▶ _Exercise prompt_:
Without including any pictures, write out the listing below exactly.

▶ _Dataset extract_:
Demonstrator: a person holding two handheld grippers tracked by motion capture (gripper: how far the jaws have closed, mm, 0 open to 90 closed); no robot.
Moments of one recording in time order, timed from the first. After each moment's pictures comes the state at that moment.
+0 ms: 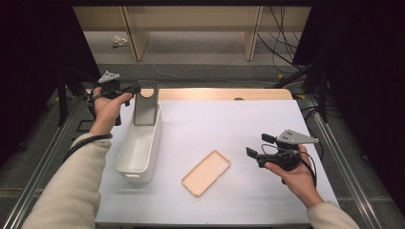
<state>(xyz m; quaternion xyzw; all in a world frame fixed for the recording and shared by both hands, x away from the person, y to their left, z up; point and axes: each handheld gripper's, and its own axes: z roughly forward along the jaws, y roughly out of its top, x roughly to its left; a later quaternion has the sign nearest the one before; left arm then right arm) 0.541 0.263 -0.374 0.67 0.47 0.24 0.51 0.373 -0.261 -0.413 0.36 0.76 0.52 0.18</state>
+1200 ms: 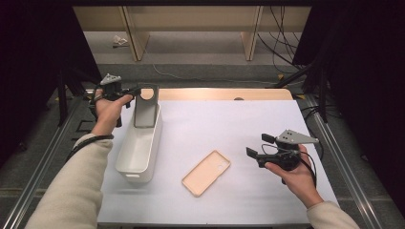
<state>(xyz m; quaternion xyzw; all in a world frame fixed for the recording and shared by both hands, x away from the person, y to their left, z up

▶ _Answer to this problem_:
Demonstrator: a person holding two handheld grippers tracked by motion capture (gripper: how far the jaws have closed, mm, 0 open to 90 closed); no robot.
Moments of one recording in time order, timed from the first. After each moment's pictures comes the state at that moment.
+0 ms: 
<state>(xyz m; quaternion xyzw; all in a world frame fixed for the recording and shared by both hands, x away from the person, y to their left, z up; point and axes: each handheld gripper's, and its own axes: z roughly forward along the jaws, y roughly out of its top, x roughly to its left; a later quaternion has the sign nearest the one before; left arm then right arm) 0.541 0.263 -0.374 0.67 0.47 0.24 0.51 0.373 -0.261 -0.413 0.36 0.76 0.52 0.18</state>
+1200 ms: 
<state>(xyz m; quaternion xyzw; all in a world frame fixed for the recording and shared by both hands, x away from the person, y to their left, z up

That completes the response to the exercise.